[YOUR INSTRUCTIONS]: Search the data for the word "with" and copy every line that contains it.

[DATASET SECTION]:
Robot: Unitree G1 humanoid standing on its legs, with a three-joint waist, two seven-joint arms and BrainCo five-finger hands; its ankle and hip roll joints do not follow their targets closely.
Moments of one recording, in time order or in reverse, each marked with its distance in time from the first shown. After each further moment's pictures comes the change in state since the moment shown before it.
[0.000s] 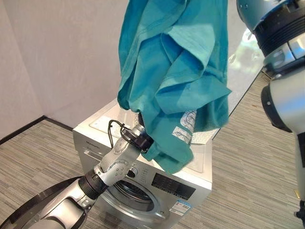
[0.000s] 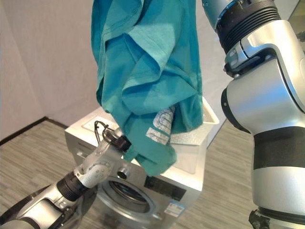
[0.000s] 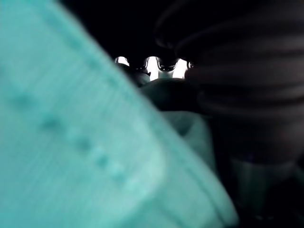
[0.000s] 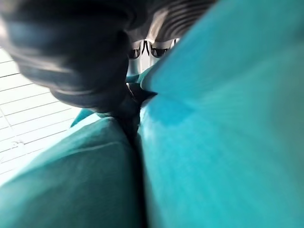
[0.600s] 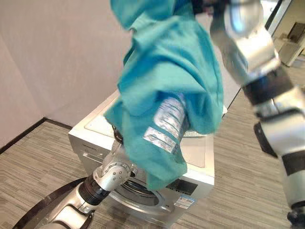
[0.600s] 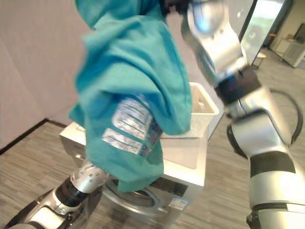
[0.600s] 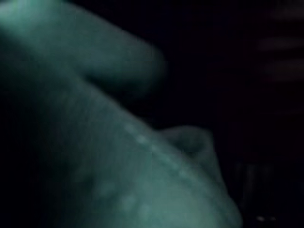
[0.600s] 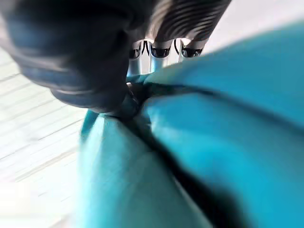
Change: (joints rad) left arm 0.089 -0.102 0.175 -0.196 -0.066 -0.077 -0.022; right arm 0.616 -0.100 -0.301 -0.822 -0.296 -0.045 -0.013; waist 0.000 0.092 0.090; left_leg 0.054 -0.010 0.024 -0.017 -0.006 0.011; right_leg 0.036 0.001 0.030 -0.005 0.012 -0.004
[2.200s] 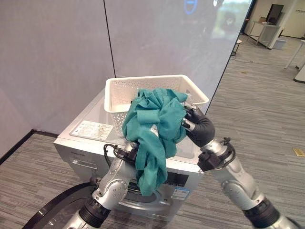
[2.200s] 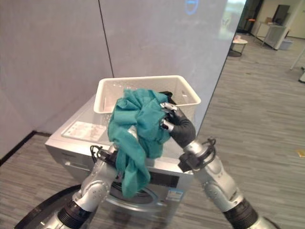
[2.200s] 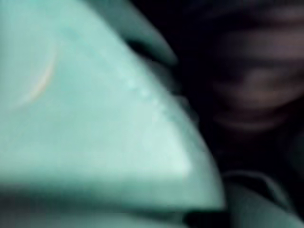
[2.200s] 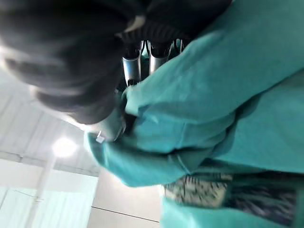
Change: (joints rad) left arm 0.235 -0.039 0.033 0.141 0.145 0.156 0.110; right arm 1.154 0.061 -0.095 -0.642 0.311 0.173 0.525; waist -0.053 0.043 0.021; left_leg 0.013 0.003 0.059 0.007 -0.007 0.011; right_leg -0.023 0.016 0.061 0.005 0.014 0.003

[SOLUTION FOR THIS PROBLEM]:
Robot: Unitree G1 humanoid standing on its legs, with a three-joint waist, two seven-joint arms and BrainCo five-finger hands; its ankle and hip roll joints do not follow their targets closely.
Moments of one recording, in time order or in reverse, each marked with its distance in time from the first shown. After each further moment's pictures comes the change in state since the moment shown before it.

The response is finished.